To do = If a line comes after the one containing "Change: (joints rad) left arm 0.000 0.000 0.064", leave it out; copy every line before it, and that line too, exactly as written, starting from the first line of the entries.

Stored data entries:
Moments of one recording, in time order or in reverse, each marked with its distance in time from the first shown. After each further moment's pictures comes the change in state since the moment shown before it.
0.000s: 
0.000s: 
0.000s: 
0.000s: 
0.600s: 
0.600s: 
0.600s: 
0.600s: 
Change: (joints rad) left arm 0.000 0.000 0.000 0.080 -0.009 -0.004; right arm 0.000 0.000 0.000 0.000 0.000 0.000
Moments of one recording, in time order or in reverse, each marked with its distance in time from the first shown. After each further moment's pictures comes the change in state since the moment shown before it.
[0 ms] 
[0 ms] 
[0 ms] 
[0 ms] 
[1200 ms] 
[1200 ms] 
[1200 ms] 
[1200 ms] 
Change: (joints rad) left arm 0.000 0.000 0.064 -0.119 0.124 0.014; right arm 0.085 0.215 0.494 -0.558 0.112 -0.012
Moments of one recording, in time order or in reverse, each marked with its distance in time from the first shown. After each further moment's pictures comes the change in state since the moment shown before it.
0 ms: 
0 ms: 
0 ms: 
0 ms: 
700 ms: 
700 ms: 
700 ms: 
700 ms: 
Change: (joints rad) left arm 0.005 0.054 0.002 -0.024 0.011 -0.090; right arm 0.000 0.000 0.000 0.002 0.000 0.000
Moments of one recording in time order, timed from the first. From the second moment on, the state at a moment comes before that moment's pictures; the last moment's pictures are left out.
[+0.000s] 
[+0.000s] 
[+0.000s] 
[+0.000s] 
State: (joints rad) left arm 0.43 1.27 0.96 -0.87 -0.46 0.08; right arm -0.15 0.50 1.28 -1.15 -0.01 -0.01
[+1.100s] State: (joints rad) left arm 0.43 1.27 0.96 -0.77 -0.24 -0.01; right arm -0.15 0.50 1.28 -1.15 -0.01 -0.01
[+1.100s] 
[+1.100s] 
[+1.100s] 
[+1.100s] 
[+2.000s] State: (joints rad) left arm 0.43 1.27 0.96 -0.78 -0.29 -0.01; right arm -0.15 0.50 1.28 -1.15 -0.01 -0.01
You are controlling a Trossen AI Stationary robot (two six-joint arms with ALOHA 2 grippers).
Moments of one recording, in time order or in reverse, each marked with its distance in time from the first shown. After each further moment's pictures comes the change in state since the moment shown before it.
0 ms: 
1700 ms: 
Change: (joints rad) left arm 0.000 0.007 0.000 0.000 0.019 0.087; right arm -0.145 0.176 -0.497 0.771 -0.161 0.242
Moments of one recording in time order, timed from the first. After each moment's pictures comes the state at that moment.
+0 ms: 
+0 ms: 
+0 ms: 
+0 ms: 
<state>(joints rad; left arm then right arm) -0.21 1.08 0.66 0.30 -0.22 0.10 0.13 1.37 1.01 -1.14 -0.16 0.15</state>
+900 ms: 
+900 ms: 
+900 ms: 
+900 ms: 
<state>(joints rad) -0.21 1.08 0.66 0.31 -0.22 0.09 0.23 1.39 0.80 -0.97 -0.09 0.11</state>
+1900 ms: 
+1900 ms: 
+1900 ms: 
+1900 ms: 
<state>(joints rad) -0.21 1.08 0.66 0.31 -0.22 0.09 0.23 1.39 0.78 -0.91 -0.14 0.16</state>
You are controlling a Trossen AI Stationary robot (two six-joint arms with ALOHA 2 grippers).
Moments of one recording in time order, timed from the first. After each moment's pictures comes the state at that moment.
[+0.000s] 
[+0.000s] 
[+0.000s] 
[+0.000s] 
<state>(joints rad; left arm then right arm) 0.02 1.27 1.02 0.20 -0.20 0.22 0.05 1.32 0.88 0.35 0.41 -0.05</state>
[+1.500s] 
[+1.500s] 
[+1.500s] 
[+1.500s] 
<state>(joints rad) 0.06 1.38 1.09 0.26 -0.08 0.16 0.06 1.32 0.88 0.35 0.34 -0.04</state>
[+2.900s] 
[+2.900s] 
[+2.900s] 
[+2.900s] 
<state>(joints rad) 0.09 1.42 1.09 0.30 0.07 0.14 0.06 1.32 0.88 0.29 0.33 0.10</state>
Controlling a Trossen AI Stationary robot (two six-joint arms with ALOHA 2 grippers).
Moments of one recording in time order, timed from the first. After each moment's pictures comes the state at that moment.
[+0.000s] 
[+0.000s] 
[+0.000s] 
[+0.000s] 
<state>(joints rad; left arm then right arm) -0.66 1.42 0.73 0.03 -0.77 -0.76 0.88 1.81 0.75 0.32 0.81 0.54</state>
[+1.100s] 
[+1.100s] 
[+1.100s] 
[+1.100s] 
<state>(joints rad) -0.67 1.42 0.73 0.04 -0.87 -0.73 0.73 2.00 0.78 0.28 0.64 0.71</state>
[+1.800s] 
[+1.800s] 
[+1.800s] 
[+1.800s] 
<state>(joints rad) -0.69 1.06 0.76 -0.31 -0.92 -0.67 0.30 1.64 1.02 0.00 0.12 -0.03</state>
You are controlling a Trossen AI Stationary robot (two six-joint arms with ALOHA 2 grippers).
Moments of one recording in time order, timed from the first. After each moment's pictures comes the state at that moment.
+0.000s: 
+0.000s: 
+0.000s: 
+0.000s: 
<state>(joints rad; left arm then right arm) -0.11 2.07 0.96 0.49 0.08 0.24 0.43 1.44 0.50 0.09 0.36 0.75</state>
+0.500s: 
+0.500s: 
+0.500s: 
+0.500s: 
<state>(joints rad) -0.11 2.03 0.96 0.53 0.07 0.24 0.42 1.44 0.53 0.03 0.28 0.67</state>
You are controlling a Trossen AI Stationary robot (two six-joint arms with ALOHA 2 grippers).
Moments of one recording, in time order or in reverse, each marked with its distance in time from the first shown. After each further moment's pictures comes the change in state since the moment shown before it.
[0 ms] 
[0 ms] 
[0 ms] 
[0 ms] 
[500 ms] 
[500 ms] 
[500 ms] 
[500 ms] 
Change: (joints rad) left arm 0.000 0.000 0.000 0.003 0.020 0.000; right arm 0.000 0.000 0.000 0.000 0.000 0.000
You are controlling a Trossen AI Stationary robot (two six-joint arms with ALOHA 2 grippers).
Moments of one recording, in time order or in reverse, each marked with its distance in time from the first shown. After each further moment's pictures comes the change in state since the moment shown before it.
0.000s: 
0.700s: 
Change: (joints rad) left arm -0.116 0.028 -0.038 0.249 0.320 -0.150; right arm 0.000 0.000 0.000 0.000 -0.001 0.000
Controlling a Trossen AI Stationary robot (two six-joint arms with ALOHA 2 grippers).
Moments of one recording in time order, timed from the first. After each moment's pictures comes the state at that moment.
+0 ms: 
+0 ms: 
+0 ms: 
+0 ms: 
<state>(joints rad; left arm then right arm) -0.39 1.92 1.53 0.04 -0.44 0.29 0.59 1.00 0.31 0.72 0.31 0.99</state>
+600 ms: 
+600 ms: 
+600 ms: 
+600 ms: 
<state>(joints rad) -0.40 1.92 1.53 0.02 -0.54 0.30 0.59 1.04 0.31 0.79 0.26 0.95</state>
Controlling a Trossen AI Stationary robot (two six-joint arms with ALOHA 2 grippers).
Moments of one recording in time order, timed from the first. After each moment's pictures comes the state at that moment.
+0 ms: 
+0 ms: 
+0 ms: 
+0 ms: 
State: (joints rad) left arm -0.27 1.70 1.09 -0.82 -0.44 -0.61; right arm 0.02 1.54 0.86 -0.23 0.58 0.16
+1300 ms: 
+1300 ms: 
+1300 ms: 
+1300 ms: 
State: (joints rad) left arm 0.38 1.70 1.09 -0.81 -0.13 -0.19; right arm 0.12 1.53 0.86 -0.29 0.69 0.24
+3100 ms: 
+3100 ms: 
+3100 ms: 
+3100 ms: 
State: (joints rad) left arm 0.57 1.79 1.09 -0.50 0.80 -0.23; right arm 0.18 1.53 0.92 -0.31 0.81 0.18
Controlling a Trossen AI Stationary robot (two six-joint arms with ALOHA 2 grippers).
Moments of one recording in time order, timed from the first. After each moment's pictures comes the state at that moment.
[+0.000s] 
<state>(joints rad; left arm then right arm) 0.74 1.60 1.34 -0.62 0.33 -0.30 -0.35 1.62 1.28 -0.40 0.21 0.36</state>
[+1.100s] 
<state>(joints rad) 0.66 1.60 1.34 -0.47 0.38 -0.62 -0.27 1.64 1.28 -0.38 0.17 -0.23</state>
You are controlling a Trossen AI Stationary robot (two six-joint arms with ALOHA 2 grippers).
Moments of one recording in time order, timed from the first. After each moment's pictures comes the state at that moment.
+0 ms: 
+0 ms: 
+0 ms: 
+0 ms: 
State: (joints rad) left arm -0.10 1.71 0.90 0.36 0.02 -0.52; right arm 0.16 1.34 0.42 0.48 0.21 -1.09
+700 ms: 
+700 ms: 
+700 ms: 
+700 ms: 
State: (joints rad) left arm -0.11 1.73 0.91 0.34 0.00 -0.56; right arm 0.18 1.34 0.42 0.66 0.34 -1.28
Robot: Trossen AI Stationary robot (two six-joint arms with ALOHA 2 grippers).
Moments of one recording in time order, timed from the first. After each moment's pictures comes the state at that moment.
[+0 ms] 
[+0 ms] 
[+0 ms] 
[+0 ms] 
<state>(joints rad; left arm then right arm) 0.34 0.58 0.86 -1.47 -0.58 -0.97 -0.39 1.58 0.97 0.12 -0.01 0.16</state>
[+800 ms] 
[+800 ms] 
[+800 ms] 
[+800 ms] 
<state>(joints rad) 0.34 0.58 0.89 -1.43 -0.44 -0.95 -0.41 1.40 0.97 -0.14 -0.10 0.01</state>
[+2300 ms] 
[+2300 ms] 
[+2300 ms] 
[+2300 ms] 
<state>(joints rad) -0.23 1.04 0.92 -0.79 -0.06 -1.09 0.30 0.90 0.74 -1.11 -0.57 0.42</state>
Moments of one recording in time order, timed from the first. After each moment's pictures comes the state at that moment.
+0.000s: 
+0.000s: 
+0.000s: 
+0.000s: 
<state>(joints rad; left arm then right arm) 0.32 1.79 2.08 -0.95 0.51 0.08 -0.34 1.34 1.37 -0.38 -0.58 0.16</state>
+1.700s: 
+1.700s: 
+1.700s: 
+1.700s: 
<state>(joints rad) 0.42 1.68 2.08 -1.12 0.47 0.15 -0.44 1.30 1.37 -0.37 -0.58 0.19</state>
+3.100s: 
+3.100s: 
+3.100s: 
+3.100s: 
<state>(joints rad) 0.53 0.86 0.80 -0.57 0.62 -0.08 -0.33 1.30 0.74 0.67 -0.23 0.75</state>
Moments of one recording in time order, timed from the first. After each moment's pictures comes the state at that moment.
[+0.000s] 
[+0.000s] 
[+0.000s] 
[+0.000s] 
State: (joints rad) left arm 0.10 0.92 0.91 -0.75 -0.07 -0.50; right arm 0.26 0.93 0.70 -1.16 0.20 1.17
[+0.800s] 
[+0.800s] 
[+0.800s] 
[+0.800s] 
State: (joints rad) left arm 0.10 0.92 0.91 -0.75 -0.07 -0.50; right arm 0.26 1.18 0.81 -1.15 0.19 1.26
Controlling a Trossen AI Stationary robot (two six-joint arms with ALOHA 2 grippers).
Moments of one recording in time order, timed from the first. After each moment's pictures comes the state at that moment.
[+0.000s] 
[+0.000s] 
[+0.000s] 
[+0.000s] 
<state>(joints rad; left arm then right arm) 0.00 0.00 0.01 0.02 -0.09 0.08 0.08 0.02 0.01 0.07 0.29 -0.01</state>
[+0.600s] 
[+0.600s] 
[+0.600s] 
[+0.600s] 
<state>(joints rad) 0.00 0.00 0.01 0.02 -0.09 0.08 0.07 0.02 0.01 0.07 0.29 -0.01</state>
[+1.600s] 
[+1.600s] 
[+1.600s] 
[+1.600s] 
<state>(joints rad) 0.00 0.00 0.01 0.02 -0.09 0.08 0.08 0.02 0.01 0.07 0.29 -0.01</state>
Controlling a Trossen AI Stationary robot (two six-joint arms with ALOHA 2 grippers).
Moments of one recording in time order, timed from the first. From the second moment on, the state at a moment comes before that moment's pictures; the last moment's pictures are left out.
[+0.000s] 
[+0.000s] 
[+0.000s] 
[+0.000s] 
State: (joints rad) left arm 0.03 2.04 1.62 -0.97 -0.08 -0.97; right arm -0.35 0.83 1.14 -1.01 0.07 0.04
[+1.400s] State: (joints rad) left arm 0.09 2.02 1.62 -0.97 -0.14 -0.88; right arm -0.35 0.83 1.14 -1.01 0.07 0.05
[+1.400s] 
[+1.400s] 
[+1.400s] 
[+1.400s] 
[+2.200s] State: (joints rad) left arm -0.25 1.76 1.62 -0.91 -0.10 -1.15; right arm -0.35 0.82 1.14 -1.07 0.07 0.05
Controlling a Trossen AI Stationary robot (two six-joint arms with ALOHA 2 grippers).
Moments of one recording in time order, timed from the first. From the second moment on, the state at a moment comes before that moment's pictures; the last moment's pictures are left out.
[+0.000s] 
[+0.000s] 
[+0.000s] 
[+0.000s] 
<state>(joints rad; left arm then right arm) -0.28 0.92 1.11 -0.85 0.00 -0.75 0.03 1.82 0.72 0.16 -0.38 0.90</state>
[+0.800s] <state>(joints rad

Solution =
Moments of one recording, in time order or in reverse, each marked with its distance in time from the first shown. After each further moment's pictures comes the change in state since the moment shown before it.
0.000s: 
0.000s: 
0.000s: 
0.000s: 
0.600s: 
0.600s: 
0.600s: 
0.600s: 
Change: (joints rad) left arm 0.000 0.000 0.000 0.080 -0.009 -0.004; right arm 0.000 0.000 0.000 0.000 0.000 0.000
Moments of one recording, in time order or in reverse, each marked with its distance in time from the first shown. After each further moment's pictures comes the change in state since the moment shown before it.
[0 ms] 
[0 ms] 
[0 ms] 
[0 ms] 
[1200 ms] 
[1200 ms] 
[1200 ms] 
[1200 ms] 
Change: (joints rad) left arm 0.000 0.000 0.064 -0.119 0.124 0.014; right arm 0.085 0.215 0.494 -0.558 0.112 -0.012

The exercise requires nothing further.